Weber, T., Roessli, B., Stock, C., Keller, T., Schmalzl, K., Bourdarot, F., et al. (2017). Transverse acoustic phonon anomalies at intermediate wave vectors in MgV2O4. Physical Review B, 96(18): 184301.


Cite as: https://hdl.handle.net/21.11116/0000-000E-D04E-0
Abstract
Magnetic spinels (with chemical formula AX(2)O(4), with X a 3d transition metal ion) that also have an orbital degeneracy are Jahn-Teller active and hence possess a coupling between spin and lattice degrees of freedom. At high temperatures, MgV2O4 is a cubic spinel based on V3+ ions with a spin S = 1 and a triply degenerate orbital ground state. A structural transition occurs at T-OO = 63 K to an orbitally ordered phase with a tetragonal unit cell followed by an antiferromagnetic transition of T-N = 42 K on cooling. We apply neutron spectroscopy in single crystals of MgV2O4 to show an anomaly for intermediate wave vectors at T-OO associated with the acoustic phonon sensitive to the shear elastic modulus (C-11 - C-12)/2. On warming, the shear mode softens for momentum transfers near close to half the Brillouin zone boundary, but recovers near the zone center.
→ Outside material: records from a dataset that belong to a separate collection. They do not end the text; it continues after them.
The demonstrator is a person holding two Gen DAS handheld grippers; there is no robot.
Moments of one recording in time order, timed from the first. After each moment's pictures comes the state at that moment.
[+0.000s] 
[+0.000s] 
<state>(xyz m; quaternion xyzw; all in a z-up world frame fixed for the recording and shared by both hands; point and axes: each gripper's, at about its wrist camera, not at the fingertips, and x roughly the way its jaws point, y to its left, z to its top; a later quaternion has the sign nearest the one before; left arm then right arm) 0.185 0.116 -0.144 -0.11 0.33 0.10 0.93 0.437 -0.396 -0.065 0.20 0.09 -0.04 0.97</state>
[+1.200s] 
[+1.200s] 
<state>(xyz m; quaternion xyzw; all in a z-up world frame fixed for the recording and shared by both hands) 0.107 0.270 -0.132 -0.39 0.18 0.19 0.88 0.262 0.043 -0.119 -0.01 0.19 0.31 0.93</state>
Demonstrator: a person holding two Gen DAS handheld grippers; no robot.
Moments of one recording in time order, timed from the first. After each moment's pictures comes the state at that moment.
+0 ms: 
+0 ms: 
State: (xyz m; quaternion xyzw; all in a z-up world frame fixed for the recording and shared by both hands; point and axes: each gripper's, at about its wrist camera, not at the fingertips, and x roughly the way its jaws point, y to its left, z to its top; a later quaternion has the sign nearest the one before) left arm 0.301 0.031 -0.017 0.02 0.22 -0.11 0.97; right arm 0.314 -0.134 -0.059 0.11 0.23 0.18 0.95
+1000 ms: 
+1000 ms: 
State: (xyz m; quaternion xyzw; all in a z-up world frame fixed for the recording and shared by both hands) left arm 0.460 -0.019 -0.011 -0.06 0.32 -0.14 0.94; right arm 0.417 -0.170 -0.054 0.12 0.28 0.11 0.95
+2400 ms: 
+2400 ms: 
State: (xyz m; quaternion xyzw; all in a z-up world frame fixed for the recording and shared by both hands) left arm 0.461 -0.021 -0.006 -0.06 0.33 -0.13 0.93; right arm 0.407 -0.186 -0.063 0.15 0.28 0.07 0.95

High resolution spin-echo measurements further illustrate a temporal broadening with increased temperature over this intermediate range of wave vectors, indicative of a reduction in phonon lifetime. A subtle shift in phonon frequencies over the same range of momentum transfers is observed with magnetic fields. We discuss this acoustic anomaly in context of coupling to orbital and charge fluctuations.